Aim of the task: Repeat exactly each line of the data provided below.

Information provided:
──────
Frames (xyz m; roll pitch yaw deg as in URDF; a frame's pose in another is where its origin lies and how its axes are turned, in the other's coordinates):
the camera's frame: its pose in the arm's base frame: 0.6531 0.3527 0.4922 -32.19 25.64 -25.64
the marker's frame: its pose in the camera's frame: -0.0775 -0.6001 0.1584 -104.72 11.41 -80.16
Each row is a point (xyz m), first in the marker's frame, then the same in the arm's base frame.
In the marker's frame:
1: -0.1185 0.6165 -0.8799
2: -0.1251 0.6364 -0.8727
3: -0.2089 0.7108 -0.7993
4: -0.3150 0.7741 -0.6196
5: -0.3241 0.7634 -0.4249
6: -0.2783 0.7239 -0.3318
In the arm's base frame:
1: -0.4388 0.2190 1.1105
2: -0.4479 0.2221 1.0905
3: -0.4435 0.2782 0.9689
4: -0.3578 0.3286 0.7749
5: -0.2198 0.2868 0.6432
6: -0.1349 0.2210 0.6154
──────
Exercise output:
Frames (xyz m; roll pitch yaw deg as in URDF; a frame's pose in another is where its origin lies and how its axes are turned, in the other's coordinates):
the camera's frame: its pose in the arm's base frame: 0.6531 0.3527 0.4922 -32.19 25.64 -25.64
the marker's frame: its pose in the camera's frame: -0.0775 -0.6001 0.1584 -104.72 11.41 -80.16
Each row is a point (xyz m), first in the marker's frame, then the same in the arm's base frame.
In the marker's frame:
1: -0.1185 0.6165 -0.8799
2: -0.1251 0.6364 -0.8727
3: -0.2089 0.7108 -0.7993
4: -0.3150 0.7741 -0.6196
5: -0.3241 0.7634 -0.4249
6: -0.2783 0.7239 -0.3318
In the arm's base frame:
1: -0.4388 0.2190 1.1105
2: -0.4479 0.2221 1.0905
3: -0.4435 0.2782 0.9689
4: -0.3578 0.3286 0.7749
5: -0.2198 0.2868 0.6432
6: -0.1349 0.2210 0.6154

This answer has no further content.